Sophie sat up straighter, pulling her hand away. She stared up at the ceiling, eyes closed. “I’m so scared.”
“Things will work out,” Li said.
But they might not. Both of them knew it. Each of them had lost the person they’d planned to grow old with. Sometimes people you loved died for no good reason. Things did not always work out.
But they had to pretend or risk going insane.
“Peter, they almost killed us,” she said. “You remember that action movie, where the man’s wife and daughter are murdered and he goes on a revenge spree?”
Peter groaned. “That’s pretty much every action movie.”
“I… I’m afraid that’s what you would do.”
“How about you?” Peter asked. “You would fight like a tiger to protect the kids, wouldn’t you?”
“Of course,” Sophie said.
He laid his hand tenderly on the side of her belly. “Then you can imagine what I’d do to protect you and this baby.”
“I don’t have to imagine,” Sophie said. “I saw it firsthand.”
64
Commander Akana welcomed Ding and Adara aboard the USS Fort Worth without asking their names. The corpsman checked out Ding’s pupils, deemed him mildly concussed but ambulatory, since he’d just run off a mountain. She splinted his wrist and made him promise to get a CAT scan at his earliest possible convenience when he returned to shore. The cook hustled up some ham and eggs — reminding Chavez how good the Navy ate.
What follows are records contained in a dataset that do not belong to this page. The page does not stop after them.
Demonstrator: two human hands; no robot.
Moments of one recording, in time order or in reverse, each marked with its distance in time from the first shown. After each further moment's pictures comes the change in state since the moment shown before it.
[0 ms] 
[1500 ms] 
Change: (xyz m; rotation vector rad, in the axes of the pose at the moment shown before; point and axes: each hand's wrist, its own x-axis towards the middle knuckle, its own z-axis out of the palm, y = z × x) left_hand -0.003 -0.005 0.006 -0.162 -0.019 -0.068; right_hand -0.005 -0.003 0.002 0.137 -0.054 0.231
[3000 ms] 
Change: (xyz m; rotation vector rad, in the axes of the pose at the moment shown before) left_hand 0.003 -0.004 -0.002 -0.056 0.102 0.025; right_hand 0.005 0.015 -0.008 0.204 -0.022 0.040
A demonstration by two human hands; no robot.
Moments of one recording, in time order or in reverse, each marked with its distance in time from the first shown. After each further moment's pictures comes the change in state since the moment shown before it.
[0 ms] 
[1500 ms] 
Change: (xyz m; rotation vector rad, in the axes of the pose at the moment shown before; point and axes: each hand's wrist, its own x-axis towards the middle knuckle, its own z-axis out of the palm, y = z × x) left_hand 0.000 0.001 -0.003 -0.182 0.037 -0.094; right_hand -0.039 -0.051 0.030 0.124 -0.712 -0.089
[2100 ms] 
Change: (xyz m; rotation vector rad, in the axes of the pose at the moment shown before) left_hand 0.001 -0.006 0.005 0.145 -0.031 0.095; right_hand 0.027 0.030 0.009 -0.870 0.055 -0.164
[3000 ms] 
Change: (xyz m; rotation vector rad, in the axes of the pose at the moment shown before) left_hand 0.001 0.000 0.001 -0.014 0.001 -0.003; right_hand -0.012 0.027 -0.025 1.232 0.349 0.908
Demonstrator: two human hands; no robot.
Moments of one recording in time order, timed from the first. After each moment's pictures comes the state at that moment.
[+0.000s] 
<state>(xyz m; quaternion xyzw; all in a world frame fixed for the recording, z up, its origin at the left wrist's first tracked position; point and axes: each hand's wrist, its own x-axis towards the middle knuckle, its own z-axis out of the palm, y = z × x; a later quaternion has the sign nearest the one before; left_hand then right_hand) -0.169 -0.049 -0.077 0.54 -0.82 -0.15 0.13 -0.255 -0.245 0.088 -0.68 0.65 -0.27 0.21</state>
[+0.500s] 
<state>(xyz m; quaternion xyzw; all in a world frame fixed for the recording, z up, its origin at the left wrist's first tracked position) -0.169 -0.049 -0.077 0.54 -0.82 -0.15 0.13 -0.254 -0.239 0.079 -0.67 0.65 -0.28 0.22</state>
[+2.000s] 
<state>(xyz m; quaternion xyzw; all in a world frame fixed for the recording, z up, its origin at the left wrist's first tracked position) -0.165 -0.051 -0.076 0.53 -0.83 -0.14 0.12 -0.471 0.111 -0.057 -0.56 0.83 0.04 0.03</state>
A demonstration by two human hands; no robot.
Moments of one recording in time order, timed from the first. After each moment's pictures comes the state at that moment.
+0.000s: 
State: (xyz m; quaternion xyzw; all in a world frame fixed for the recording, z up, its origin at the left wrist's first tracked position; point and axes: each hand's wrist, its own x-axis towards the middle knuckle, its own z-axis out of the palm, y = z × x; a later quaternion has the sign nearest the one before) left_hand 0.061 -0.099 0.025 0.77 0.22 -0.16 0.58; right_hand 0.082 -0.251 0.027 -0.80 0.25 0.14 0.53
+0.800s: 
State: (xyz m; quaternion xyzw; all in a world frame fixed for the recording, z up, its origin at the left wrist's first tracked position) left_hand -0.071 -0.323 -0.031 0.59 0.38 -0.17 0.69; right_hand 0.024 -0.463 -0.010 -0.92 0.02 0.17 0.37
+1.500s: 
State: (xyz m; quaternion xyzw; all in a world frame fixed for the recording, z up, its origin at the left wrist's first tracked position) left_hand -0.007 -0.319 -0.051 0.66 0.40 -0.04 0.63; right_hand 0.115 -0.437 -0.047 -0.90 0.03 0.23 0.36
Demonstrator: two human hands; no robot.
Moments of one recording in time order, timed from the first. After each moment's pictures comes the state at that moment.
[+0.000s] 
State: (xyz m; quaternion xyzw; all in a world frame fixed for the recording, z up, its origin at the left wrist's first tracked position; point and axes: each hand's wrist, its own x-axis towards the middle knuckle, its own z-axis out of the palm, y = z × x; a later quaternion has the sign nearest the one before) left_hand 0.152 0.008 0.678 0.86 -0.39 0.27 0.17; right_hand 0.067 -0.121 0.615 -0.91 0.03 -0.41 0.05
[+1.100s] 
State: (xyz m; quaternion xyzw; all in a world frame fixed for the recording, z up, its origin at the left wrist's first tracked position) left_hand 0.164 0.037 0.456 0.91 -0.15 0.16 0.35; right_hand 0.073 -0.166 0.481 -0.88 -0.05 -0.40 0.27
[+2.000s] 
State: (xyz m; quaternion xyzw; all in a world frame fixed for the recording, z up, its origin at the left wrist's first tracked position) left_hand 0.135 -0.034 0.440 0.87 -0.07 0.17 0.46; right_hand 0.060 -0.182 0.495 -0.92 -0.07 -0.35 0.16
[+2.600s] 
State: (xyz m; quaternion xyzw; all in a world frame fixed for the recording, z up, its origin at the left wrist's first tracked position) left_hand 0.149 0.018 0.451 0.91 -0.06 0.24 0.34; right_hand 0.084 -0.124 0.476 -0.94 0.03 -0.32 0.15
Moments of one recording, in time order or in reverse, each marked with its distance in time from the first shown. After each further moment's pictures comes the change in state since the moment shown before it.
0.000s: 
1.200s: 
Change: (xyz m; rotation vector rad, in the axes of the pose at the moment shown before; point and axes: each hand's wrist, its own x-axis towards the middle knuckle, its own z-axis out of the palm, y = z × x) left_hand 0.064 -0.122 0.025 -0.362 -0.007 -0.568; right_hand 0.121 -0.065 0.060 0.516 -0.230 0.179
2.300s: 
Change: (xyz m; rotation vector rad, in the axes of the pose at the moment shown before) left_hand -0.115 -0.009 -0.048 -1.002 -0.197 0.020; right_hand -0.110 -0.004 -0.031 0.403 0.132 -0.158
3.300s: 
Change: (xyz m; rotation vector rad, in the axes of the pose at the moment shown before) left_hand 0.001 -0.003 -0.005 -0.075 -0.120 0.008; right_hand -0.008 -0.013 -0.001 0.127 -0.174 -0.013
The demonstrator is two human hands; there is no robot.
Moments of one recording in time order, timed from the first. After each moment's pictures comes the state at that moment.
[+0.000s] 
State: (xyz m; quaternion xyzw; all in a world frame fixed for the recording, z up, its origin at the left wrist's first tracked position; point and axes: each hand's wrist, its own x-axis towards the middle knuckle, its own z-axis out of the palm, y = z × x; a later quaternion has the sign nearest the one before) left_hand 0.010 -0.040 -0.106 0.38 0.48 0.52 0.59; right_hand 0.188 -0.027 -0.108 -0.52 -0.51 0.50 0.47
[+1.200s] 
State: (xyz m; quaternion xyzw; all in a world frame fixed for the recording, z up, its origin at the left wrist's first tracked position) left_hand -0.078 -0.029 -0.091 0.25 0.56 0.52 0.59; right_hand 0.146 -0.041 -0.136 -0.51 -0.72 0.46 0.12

The skipper invited them into the officers’ wardroom and gave each an ice-cold bottle of Gatorade.
“I’d offer you coffee,” he said, “but it’s a diuretic and the doc says you both need to keep some liquids in you right now.”
As bad as his head hurt, Chavez was ravenous, and he dug into the ham and eggs like he hadn’t eaten for days.
“I don’t suppose you have a computer genius on board, do you, Skipper?” he asked after a long pull of electrolytes.
“Like a tech?”
“I mean like a hacker.”
“Half the kids on this boat are hackers,” Akana said. “I think that’s this generation.” He glanced up at a senior enlisted man who had a pencil-thin mustache and the look of a man who had just bitten the head off a baby duck.
“Command Master Chief, would you be so kind as to locate IT2 Richwine?”
“Aye-aye, Captain,” the CMC said, wheeling at once to leave the wardroom.
Information Systems Technician, Petty Officer Second Class Carl Richwine poked his head inside the wardroom a few minutes later. He was farm-boy big, with broad shoulders and a broad face that was covered with freckles.
“You wanted to see me, Captain?”
“Come in, IT2,” Akana said, addressing the sailor by a combination of his rating and rate.
Chavez leaned back, blinking to clear his thoughts after the meal. “Your skipper says you’re a whiz with computers.”
IT2 Richwine gave a humble grin. “I do all right, sir.”
“You know what a Raspberry Pi is?”
The sailor laughed and looked around the wardroom like he was surely being punked. “Of course, sir. Doesn’t everyone?”
“Well,” Chavez said, “I don’t. Not really, anyway. That’s why we need you. I wonder if you might have a stand-alone laptop on board that would allow you to take a look at something for us, tell us what you see.”